An innovative, interdisciplinary platform for the dissection of Pneumocystis, a deadly fungal pathogen of humans

The goal of my research project is to enable a vital breakthrough in the study of a major fungal pathogen of humans. Pneumocystis kills hundreds of thousands of people each year, and yet only a few groups are studying this pathogen because, currently, it is not possible to culture it in vitro independently of its host. My goal is to release this major experimental bottleneck by developing, for the first time, in vitro culture methods for Pneumocystis. I will address this using a powerful combination of in silico metabolic modelling and experimental phenotyping. The potential benefits of my project are vast. In addition to providing major insights into the co-evolution of Pneumocystis pathogens with their mammalian hosts, my project will empower the research community, leading, in the longer-term, to dramatic advances in Pneumocystis biology and therapy.

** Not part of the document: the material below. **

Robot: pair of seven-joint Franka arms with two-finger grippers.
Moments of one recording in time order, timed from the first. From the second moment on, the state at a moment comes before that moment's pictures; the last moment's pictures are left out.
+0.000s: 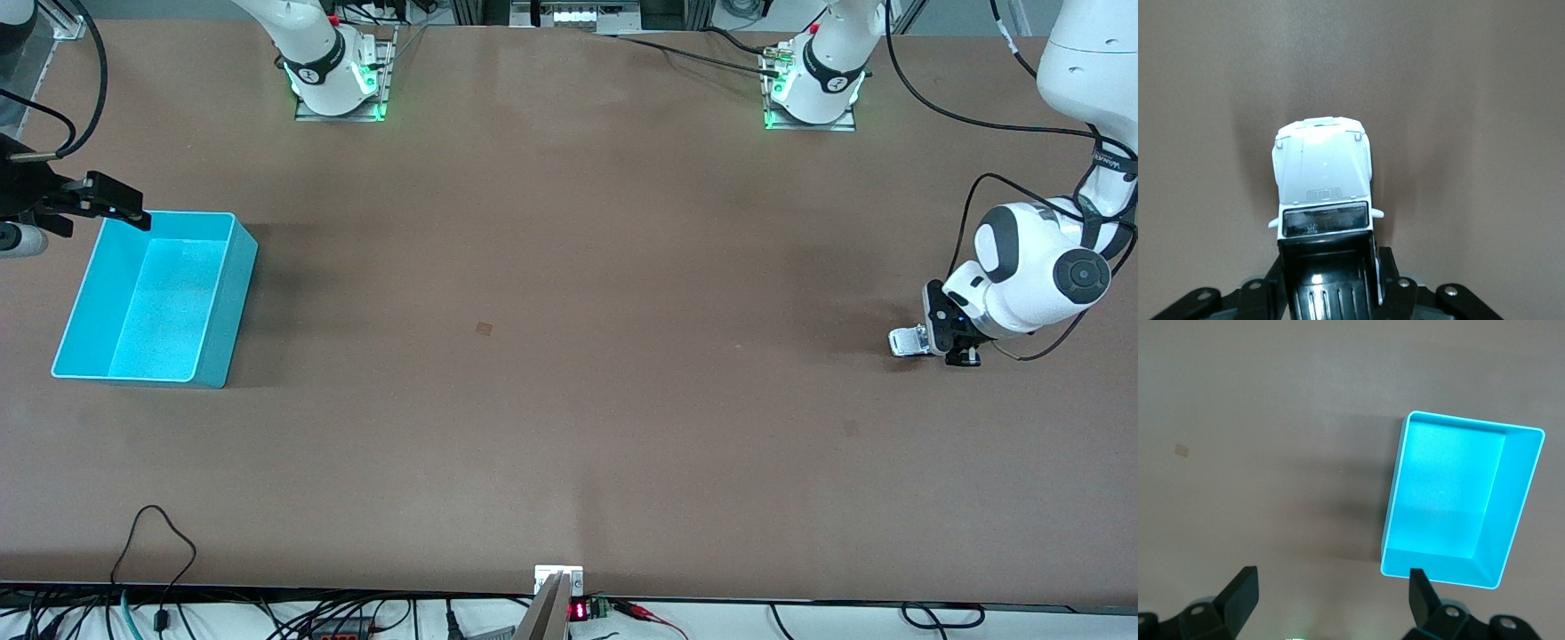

Pneumocystis jirovecii is an opportunistic pathogen causing life-threatening pneumonia in immunocompromised patients and it colonizes the lungs of healthy infants. The worldwide incidence of Pneumocystis pneumonia exceeds 400,000 cases per year with mortality rates of 20 - 80%. This is a serious problem for developing countries where the population of HIV-infected individuals is over 6 times that in developed countries.
Challenge: The inability to culture Pneumocystis in vitro despite 3 decades of research makes this pathogen uniquely difficult to study. Diagnosis and treatment of Pneumocystis infections has relied primarily on microscopic detection in respiratory specimens. The lack of in vitro culture methods has been recognized as the major obstacle in Pneumocystis research.
Recent genome sequencing has identified a potential explanation for the inability to culture Pneumocystis: it has an extremely reduced genome that lacks essential metabolic pathways. This has prevented growth independently of its mammalian host. Pneumocystis has developed unique dependencies on the host for nutrients as well as highly efficient strategies to evade the host's innate and acquired immune defences. Thus, intimate host-fungus cross-interactions are essential for growth of the pathogen, and simple supplementation of growth media to overcome predicted auxotrophic requirements has not been sufficient to solve the problem.
Principal hypothesis: The metabolic issue is more subtle: the pathogen also relies on the host to maintain redox and/or energy homeostasis.
Innovative approach to resolve this issue: I will develop an in silico metabolic model of Pneumocystis growth and metabolism based on new genomic data.
Outcomes: This work will release a critical bottleneck in Pneumocystis research, and provide major insights into the co-evolution of Pneumocystis pathogens with their mammalian hosts.